▶ _Task description_:
Repeat the entries verbatim.

▶ _Data for this exercise_:

-*-*-

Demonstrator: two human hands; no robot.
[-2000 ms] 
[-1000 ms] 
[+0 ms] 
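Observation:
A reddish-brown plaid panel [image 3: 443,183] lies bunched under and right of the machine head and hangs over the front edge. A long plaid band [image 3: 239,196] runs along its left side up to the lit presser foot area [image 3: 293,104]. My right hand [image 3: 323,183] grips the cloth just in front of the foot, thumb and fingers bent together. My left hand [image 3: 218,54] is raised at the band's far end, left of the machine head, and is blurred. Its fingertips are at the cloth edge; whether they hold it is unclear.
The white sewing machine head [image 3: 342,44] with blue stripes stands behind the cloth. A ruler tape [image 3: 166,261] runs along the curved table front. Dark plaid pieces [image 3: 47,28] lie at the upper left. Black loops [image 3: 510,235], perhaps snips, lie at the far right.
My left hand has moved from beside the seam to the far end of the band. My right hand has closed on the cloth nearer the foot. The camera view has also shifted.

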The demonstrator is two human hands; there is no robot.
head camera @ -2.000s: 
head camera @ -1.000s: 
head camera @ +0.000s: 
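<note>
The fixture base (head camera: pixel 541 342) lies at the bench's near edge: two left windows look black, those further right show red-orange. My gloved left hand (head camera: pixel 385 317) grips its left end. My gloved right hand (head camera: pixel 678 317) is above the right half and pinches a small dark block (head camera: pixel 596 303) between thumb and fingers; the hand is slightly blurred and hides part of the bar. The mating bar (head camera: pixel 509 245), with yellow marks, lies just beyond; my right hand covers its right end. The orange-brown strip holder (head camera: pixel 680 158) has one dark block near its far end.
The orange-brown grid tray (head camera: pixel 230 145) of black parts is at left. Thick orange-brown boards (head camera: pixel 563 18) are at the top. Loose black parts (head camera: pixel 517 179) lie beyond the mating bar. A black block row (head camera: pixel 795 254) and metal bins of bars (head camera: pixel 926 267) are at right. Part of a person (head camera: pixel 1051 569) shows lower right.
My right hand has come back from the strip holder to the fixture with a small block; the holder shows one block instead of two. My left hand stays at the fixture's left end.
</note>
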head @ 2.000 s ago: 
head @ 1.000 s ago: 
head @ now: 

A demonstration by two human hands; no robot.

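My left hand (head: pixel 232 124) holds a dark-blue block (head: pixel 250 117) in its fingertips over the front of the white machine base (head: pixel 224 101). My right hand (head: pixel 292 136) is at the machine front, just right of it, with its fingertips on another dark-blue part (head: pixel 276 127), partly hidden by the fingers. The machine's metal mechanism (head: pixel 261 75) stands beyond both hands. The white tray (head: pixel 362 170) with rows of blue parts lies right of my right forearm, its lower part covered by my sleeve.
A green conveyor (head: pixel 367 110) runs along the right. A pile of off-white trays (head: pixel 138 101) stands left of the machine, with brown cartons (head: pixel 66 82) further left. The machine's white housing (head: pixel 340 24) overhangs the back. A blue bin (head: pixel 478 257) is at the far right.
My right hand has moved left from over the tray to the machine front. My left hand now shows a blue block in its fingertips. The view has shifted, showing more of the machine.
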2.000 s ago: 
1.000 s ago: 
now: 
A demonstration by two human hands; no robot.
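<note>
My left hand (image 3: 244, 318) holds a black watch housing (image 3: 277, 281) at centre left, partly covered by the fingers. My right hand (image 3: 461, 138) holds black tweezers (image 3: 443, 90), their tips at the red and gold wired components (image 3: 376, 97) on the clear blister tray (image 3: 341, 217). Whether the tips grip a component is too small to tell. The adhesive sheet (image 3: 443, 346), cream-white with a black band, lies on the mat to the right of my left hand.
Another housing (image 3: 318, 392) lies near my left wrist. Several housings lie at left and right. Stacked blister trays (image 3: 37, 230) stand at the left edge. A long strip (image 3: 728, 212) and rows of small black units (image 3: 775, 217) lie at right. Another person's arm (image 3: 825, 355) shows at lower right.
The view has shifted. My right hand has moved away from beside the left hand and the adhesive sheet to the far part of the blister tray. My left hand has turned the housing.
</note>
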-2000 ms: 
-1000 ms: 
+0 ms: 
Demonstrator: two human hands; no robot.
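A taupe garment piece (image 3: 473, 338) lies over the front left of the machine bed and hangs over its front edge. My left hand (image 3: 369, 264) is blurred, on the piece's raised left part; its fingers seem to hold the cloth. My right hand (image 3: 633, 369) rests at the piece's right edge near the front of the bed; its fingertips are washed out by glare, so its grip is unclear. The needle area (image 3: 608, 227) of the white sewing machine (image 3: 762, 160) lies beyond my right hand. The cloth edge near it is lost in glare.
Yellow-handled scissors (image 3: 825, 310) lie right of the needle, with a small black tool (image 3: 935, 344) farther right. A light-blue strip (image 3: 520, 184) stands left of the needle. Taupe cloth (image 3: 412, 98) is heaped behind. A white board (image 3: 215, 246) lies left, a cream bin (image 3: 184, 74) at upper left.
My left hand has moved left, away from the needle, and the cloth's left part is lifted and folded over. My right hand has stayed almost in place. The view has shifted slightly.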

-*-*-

▶ _The answer_:
Demonstrator: two human hands; no robot.
[-2000 ms] 
[-1000 ms] 
[+0 ms] 
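Observation:
A reddish-brown plaid panel [image 3: 443,183] lies bunched under and right of the machine head and hangs over the front edge. A long plaid band [image 3: 239,196] runs along its left side up to the lit presser foot area [image 3: 293,104]. My right hand [image 3: 323,183] grips the cloth just in front of the foot, thumb and fingers bent together. My left hand [image 3: 218,54] is raised at the band's far end, left of the machine head, and is blurred. Its fingertips are at the cloth edge; whether they hold it is unclear.
The white sewing machine head [image 3: 342,44] with blue stripes stands behind the cloth. A ruler tape [image 3: 166,261] runs along the curved table front. Dark plaid pieces [image 3: 47,28] lie at the upper left. Black loops [image 3: 510,235], perhaps snips, lie at the far right.
My left hand has moved from beside the seam to the far end of the band. My right hand has closed on the cloth nearer the foot. The camera view has also shifted.
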
The demonstrator is two human hands; there is no robot.
head camera @ -2.000s: 
head camera @ -1.000s: 
head camera @ +0.000s: 
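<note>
The fixture base (head camera: pixel 541 342) lies at the bench's near edge: two left windows look black, those further right show red-orange. My gloved left hand (head camera: pixel 385 317) grips its left end. My gloved right hand (head camera: pixel 678 317) is above the right half and pinches a small dark block (head camera: pixel 596 303) between thumb and fingers; the hand is slightly blurred and hides part of the bar. The mating bar (head camera: pixel 509 245), with yellow marks, lies just beyond; my right hand covers its right end. The orange-brown strip holder (head camera: pixel 680 158) has one dark block near its far end.
The orange-brown grid tray (head camera: pixel 230 145) of black parts is at left. Thick orange-brown boards (head camera: pixel 563 18) are at the top. Loose black parts (head camera: pixel 517 179) lie beyond the mating bar. A black block row (head camera: pixel 795 254) and metal bins of bars (head camera: pixel 926 267) are at right. Part of a person (head camera: pixel 1051 569) shows lower right.
My right hand has come back from the strip holder to the fixture with a small block; the holder shows one block instead of two. My left hand stays at the fixture's left end.
</note>
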head @ 2.000 s ago: 
head @ 1.000 s ago: 
head @ now: 

A demonstration by two human hands; no robot.

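My left hand (head: pixel 232 124) holds a dark-blue block (head: pixel 250 117) in its fingertips over the front of the white machine base (head: pixel 224 101). My right hand (head: pixel 292 136) is at the machine front, just right of it, with its fingertips on another dark-blue part (head: pixel 276 127), partly hidden by the fingers. The machine's metal mechanism (head: pixel 261 75) stands beyond both hands. The white tray (head: pixel 362 170) with rows of blue parts lies right of my right forearm, its lower part covered by my sleeve.
A green conveyor (head: pixel 367 110) runs along the right. A pile of off-white trays (head: pixel 138 101) stands left of the machine, with brown cartons (head: pixel 66 82) further left. The machine's white housing (head: pixel 340 24) overhangs the back. A blue bin (head: pixel 478 257) is at the far right.
My right hand has moved left from over the tray to the machine front. My left hand now shows a blue block in its fingertips. The view has shifted, showing more of the machine.
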2.000 s ago: 
1.000 s ago: 
now: 
A demonstration by two human hands; no robot.
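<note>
My left hand (image 3: 244, 318) holds a black watch housing (image 3: 277, 281) at centre left, partly covered by the fingers. My right hand (image 3: 461, 138) holds black tweezers (image 3: 443, 90), their tips at the red and gold wired components (image 3: 376, 97) on the clear blister tray (image 3: 341, 217). Whether the tips grip a component is too small to tell. The adhesive sheet (image 3: 443, 346), cream-white with a black band, lies on the mat to the right of my left hand.
Another housing (image 3: 318, 392) lies near my left wrist. Several housings lie at left and right. Stacked blister trays (image 3: 37, 230) stand at the left edge. A long strip (image 3: 728, 212) and rows of small black units (image 3: 775, 217) lie at right. Another person's arm (image 3: 825, 355) shows at lower right.
The view has shifted. My right hand has moved away from beside the left hand and the adhesive sheet to the far part of the blister tray. My left hand has turned the housing.
</note>
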-2000 ms: 
-1000 ms: 
+0 ms: 
Demonstrator: two human hands; no robot.
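A taupe garment piece (image 3: 473, 338) lies over the front left of the machine bed and hangs over its front edge. My left hand (image 3: 369, 264) is blurred, on the piece's raised left part; its fingers seem to hold the cloth. My right hand (image 3: 633, 369) rests at the piece's right edge near the front of the bed; its fingertips are washed out by glare, so its grip is unclear. The needle area (image 3: 608, 227) of the white sewing machine (image 3: 762, 160) lies beyond my right hand. The cloth edge near it is lost in glare.
Yellow-handled scissors (image 3: 825, 310) lie right of the needle, with a small black tool (image 3: 935, 344) farther right. A light-blue strip (image 3: 520, 184) stands left of the needle. Taupe cloth (image 3: 412, 98) is heaped behind. A white board (image 3: 215, 246) lies left, a cream bin (image 3: 184, 74) at upper left.
My left hand has moved left, away from the needle, and the cloth's left part is lifted and folded over. My right hand has stayed almost in place. The view has shifted slightly.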

This answer is complete as it stands.